New barbed sutures save time in the operating room.

February 16th, 2010

Surgery on patients who have lost a lot of weight can take a lot of time.  This is a problem for many reasons .  The risk of complications can go up with a patient on the operating room table for an extended period of time  -  risks of wound infection, healing issues, risk of DVT or even pulmonary embolism can increase.   New sutures are now available which can lessen the time on the operating room table.  These sutures are an exciting  advance  especially  for plastic surgeons working with  Massive weight loss patients .  The sutures are barbed which work to close the wound without  knots.  This decreases the time to close the wound and reduces the incidence of knot related issues such as stitch abscesses.     I have been really pleased with the barbed suture -  and especially the combination of the barbed suture and surgical glue to seal the wound.  This combination is great for my patients -  less time on the OR table, less tape and bandages and patients can shower right away !  A win for all!
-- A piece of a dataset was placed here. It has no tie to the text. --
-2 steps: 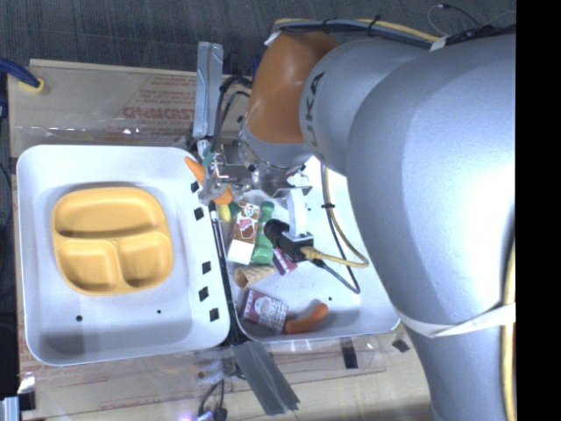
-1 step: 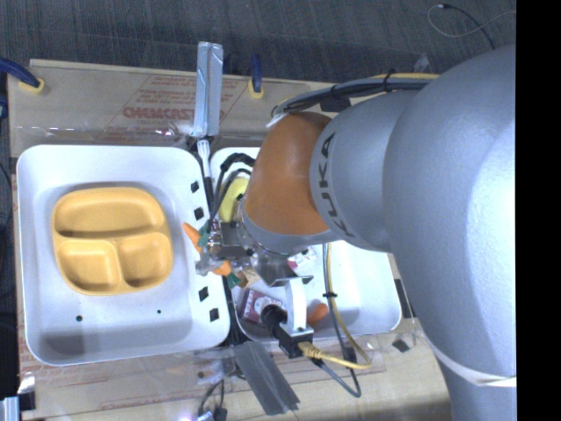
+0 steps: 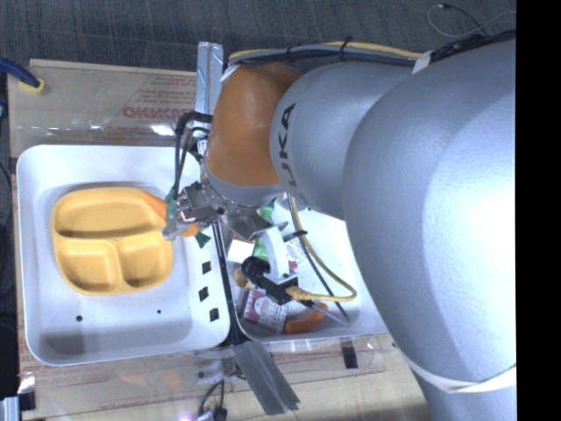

Choices in breast reconstruction

September 23rd, 2009

A few years ago I surveyed a group of female plastic surgeons as to what they would choose for reconstruction if they were faced with the diagnosis of breast cancer.,  My thinking was that this group of doctors had an unique perspective on breast reconstruction options -  they were very well informed as to  not only the options available but also to the risks and outcomes of each reconstructive option .  The results were interesting.,  A total of 54 female plastic surgeons were surveyed.  Ninety one percent stated that they would opt for mastectomy over breast conservation .  Most   (87%) choosing a mastectomy would opt for reconstruction.  For their reconstructive procedure 54% would choose tissue expansion with implant reconstruction and, 28% would choose a Tram flap and only 5% would choose a latissimus flap.  For the women choosing implant reconstruction 79% would choose a silicone implant , 24% would choose a saline implant and one respondent felt that either choice would be acceptable.  The most frequently chosen reconstruction then was tissue expansion followed by a silicone implant (43%).  Interesting  and food for thought!